Areas of Application

- Topographic terrain surveying including forest areas
- Vegetation height measurements
- Surveying of mudflats and coastlines
- Flood plain mapping
- Surveying and monitoring of glaciers
- Creation of city models for telecommunication network planning and noise control
- Planning of road, railway, pipe and cable routes
- surveillance and monitoring of high tension overhead cables
- Volume control of open pit mines and refuse dumps

Products

Digital elevation models in various grid intervals:

- of the surface of the earth
- of ground objects e.g. city models, vegetation models
- Perspective views e.g. gridded mesh net and gray shade perspective images
- Height profiles
- Elevation grids, contour lines and contour maps
- Derivation of secondary maps
- Slope and aspect maps

Since the introduction of Laser Mapping Hansa Luftbild and TopScan have captured over 100,000 km² of data for terrain surveys, for city, water, sea transportation, and coastal conservation authorities, and processed and analysed the data with geoinformation systems.

The Function

The laser scanner is installed in an opening in the floor of the aircraft. The device pulses at regular intervals a laser beam, which is bounced back by the earth’s surface and objects on the earth’s surface. The time difference between transmission of the beam and its reflection is measured. The laser beam is pulsed by a high speed rotating mirror (scanner). This refracts the laser beams across the flight path so that a wide swath of measurement points can be covered.

Using a combination of the forward motion of the aircraft, and the oscillation of the mirrors a track which approximates a zigzag is formed along the points of reflection.

The set-up of the scanner and flight parameters such as scanning angle, frequency, flight speed and height is dependent on the usage planned for the elevation data. The density of points can be modified by varying data capture rate. Terrain sampling can be controlled by altering flight speed parameters, and the scanning angle and rate. The distance between the laser device and the earth’s surface is calculated by measurement of the elapsed time between emitted and returning signals. The values are saved on data storage mediums.

The aircraft’s position is determined by highly accurate, differential GPS measurements. A high accuracy is attained by determining aircraft position with an in-flight GPS and a ground based GPS reference station.

During flight an inertia platform (gyroscope stabilised system) determines and stores the aircraft movement in three axes; in other words the three angles which define the deviation of the aircraft from north and the perpendicular.
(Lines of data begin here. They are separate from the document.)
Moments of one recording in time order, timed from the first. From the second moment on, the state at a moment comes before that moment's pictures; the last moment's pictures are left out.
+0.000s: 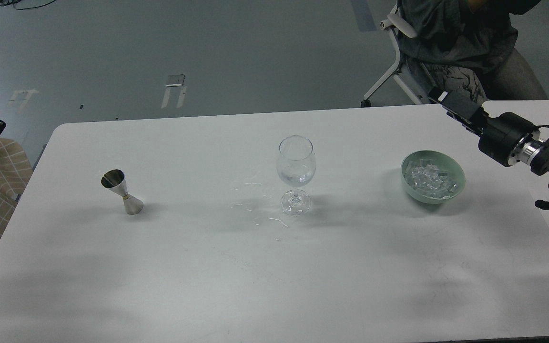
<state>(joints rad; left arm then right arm) -0.32 0.51 -1.88 -1.07 0.54 -0.49 0.16 0.68 -0.75 0.45 1.09 -1.30 -0.11 0.39</state>
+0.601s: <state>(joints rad) -0.48 0.43 -1.75 -1.08 0.65 -0.49 0.12 0.64 -0.73 0.36 0.95 -1.64 -0.15 0.39</state>
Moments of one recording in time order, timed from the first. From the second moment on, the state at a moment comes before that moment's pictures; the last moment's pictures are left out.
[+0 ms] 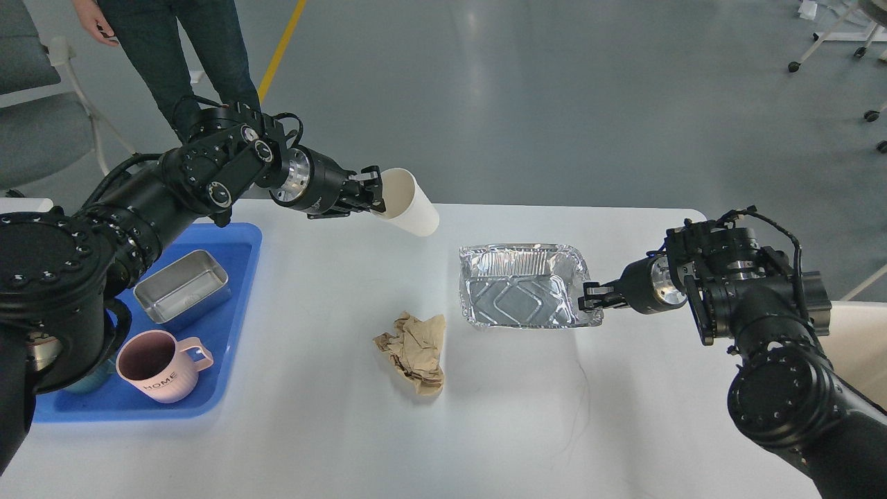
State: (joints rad) left arm -1.37 0.00 0.17 -0.21 0.61 -0.80 -0.06; right arm 0.93 0.04 -0.73 -0.19 -0.77 0.74 0.76
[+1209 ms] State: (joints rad) left arm -1.48 -0.19 0.16 -0.21 0.57 -0.79 0.04; right arm 1.00 0.20 -0.73 -0.32 -0.74 0.89 0.70
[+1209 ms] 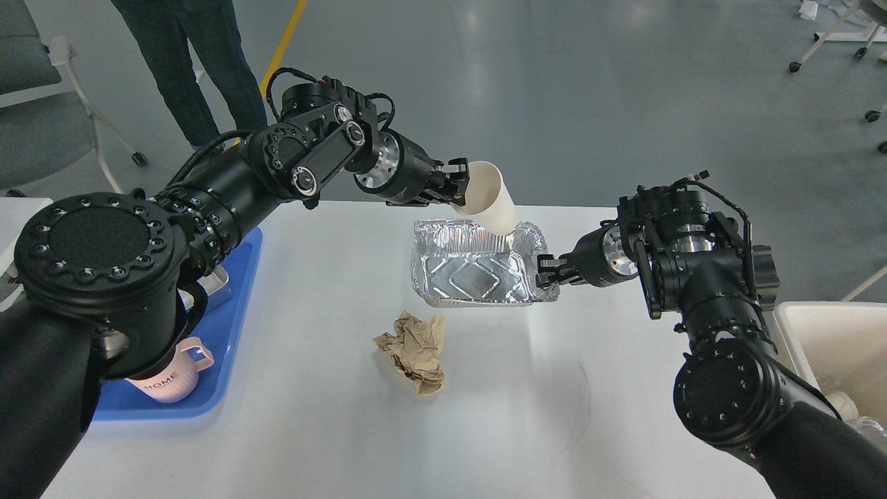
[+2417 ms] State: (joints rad) left arm -1.38 -0.25 0.17 -0.21 0.58 -0.68 0.08; right arm 1.00 0.20 -0.74 -0.32 -0.74 0.89 0.70
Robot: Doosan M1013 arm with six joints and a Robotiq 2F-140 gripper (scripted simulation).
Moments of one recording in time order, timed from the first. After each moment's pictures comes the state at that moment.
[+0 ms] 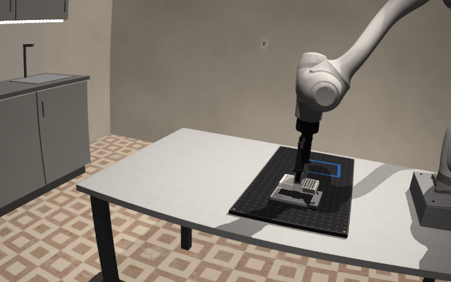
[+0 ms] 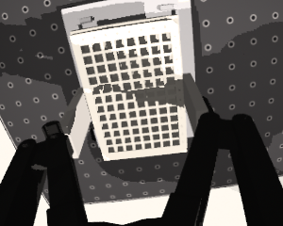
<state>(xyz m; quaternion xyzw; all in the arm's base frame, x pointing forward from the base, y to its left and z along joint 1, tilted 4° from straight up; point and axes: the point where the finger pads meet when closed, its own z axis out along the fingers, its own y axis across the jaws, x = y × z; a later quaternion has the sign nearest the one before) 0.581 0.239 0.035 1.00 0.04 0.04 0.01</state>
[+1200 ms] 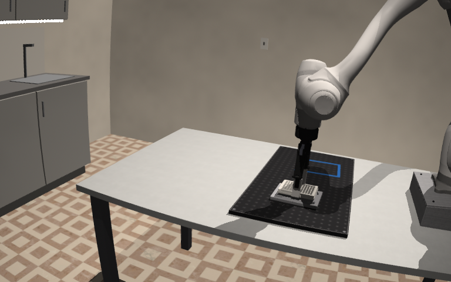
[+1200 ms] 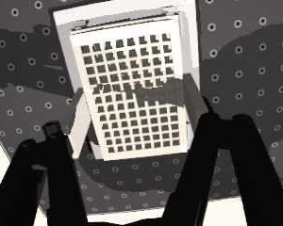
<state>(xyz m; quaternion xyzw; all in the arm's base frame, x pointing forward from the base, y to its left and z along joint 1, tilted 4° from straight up) 0.583 0.238 0.013 1.00 0.04 0.04 0.01</state>
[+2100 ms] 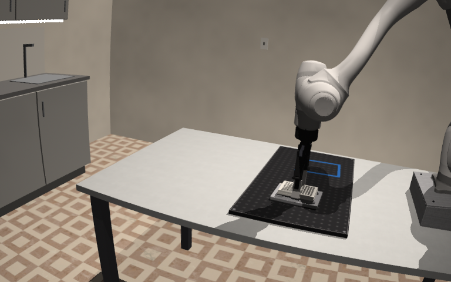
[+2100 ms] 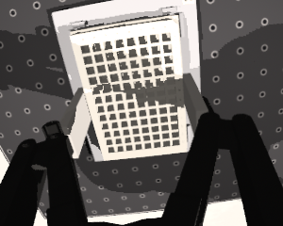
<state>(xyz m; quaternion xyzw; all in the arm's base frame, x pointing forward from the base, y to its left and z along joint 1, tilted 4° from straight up) 0.583 0.238 0.009 1.00 0.04 0.04 0.01</state>
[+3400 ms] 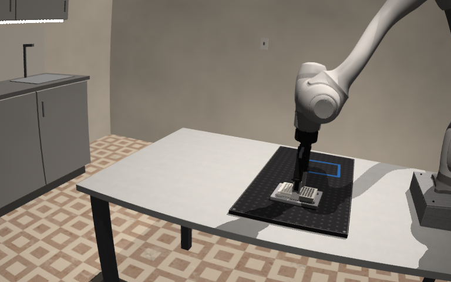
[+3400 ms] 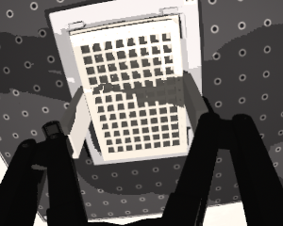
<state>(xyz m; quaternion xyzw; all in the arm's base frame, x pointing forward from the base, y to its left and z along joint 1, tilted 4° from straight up) 0.583 0.238 0.003 1.00 0.04 0.04 0.01</state>
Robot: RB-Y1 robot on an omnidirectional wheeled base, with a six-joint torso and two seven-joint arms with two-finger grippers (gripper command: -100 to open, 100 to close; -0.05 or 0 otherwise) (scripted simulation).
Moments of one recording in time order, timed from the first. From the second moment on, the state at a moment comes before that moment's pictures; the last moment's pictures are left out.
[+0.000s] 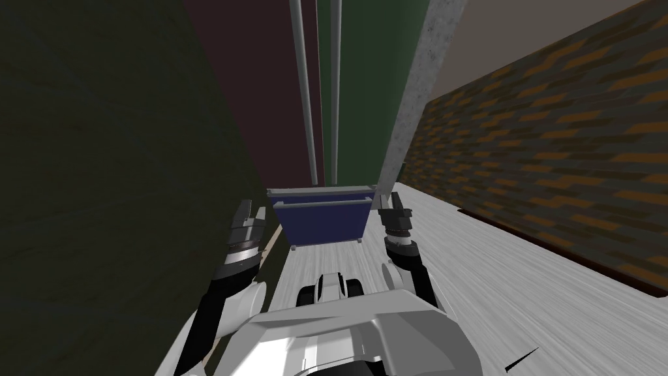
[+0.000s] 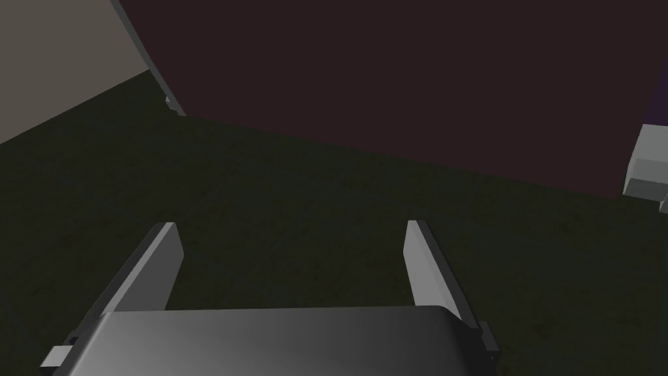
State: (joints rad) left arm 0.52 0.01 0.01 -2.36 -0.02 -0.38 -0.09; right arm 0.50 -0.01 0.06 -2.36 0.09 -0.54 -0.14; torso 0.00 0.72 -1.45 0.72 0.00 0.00
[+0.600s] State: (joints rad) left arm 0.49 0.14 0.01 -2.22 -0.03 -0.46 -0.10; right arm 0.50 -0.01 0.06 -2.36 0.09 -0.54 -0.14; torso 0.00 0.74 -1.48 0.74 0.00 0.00
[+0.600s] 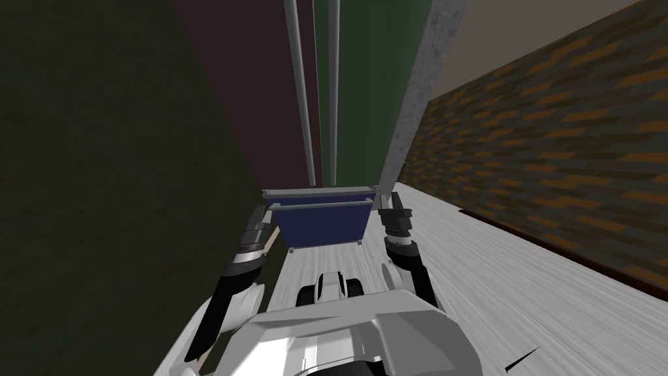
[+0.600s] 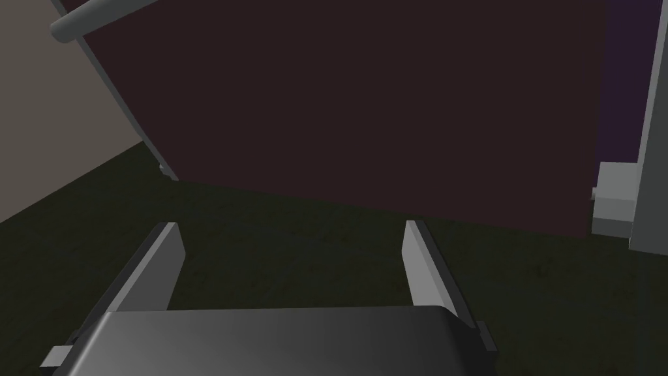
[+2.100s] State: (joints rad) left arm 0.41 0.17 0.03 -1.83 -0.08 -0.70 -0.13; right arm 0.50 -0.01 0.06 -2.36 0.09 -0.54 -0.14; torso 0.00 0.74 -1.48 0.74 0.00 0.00
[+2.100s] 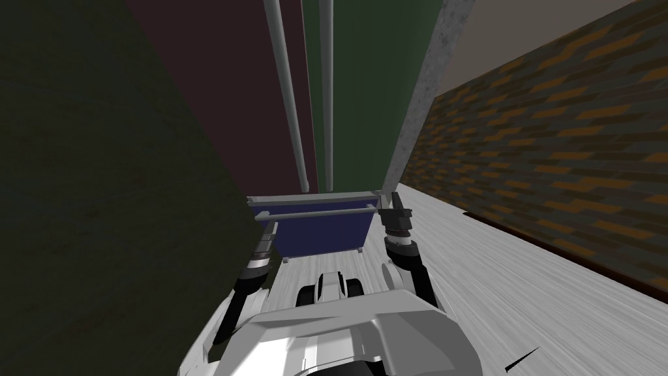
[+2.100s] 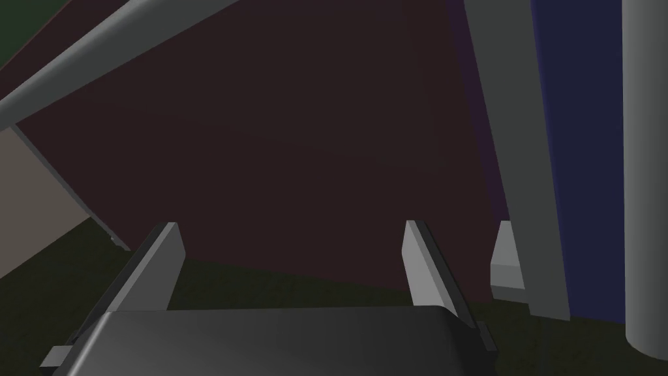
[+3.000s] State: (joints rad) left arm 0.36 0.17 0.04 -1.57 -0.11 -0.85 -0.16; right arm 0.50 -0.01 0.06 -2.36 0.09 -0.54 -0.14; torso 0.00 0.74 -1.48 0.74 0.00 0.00
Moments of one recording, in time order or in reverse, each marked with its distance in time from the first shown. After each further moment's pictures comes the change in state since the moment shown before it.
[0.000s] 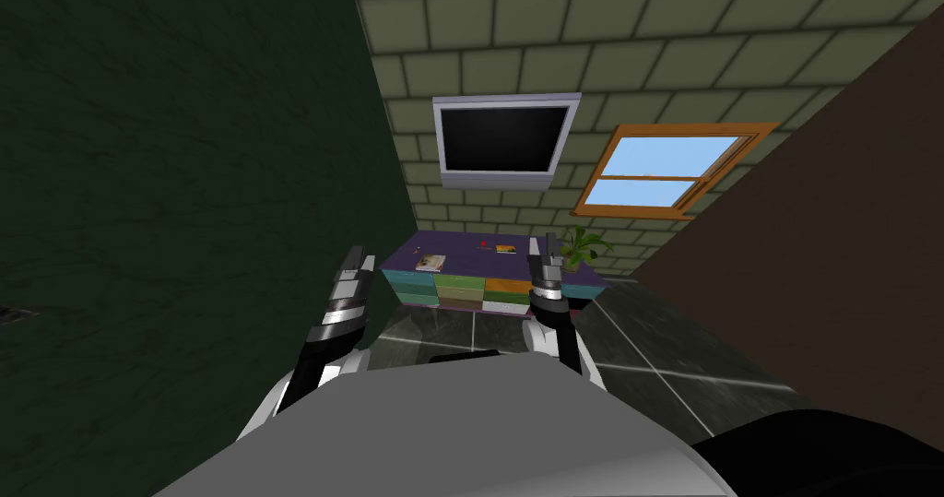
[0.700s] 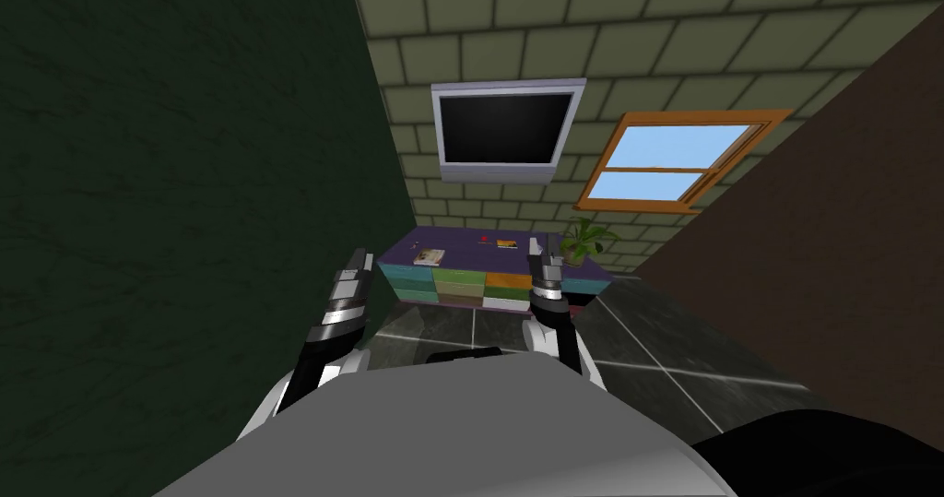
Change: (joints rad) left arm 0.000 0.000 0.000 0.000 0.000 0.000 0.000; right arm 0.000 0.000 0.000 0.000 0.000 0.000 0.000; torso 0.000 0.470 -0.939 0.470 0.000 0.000
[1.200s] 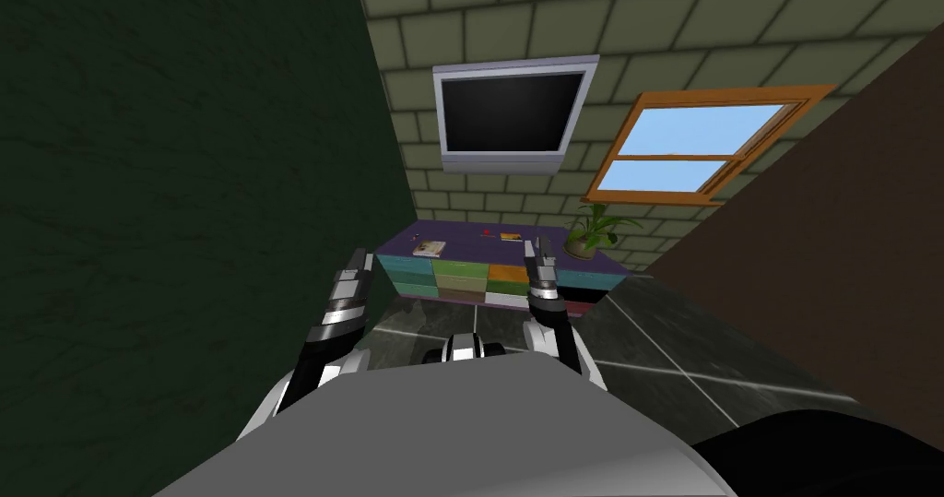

The correct position and height of each measured point is calculated following the flight mission using the synchronised recorded data for distance, position, orientation and the co-ordinates of the ground reference station.

The Airborne Laser Terrain Mapper ALTM 2050 and ALTM 1225 which are being used by Hansa Luftbild in co-operation with TopScan were developed by the Canadian firm Optech.

The concept of combining a highly productive laser with a mechanically manipulated mirror has proven its worth. A high pulse rate, variable angle scans, and a relatively high flight altitude by comparison with other laser scanning systems combined with a faster flight speed ensures an optimal fit between individual requirements and cost considerations.
In addition flights can be made at night, flying is not limited to the daytime.

A marked advantage of laser scanning is the capture of precise height data from forest floors. Experience has shown that in most wooded areas the forest canopy has numerous small gaps, a high percentage of which can be penetrated by laser, to the forest floor. Due to this factor data can be captured from both the forest floor and canopy and thus the volume of vegetation calculated.

Relevant elevation data is filtered with the assistance of various algorithms from the irregular grid pattern formed by the reflected laser signals.

The Systems

Technical Specifications:

ALTM 3100

laser pulse rate: 100.000 Hz
pulse operation: 4 pulses
scan angle: to +/- 25 deg
operating altitude: 80 - 3.500 m
digital camera 4092x4079 pixel
pixel size 0,009 mm

ALTM 2050

laser pulse rate 50,000 Hz
pulse operation: first / last / both
scan angle: to +/- 20 deg
max. operating altitude: 2,000 m
digital camera 4029x4079 pixel
pixel size 0,009 mm

At an altitude of 1,000 m a laser beam has a diameter of approximately 25cm. In its path to the earth’s surface the beam can repeatedly encounter other objects e.g. foliage and be reflected by them. The ALTM laser scanner can differentiate between these multiple reflections. The first or last reflected signal can be selected and recorded. Selection of the first signal often corresponds to foliage rather than the earth’s surface, while the last reflected signal can with high probability be predicted to correspond to the terrain. The recording mode can be adjusted - according to the desired end application – to capture the earth’s terrain (last reflected signal), and/or to capture the surface of objects (first reflected signal).

The ALTMs have an integrated video camera which optically records a flight path during daytime operation. In the ALTM 2050 a digital camera for Color or CIR mode is integrated beside the inertial unit for direct geo referencing. From the simultaneous admission of halftone images, elevator information and orientation parameters can be provided fast and efficiently orthophotos for many GIS and Mapping applications.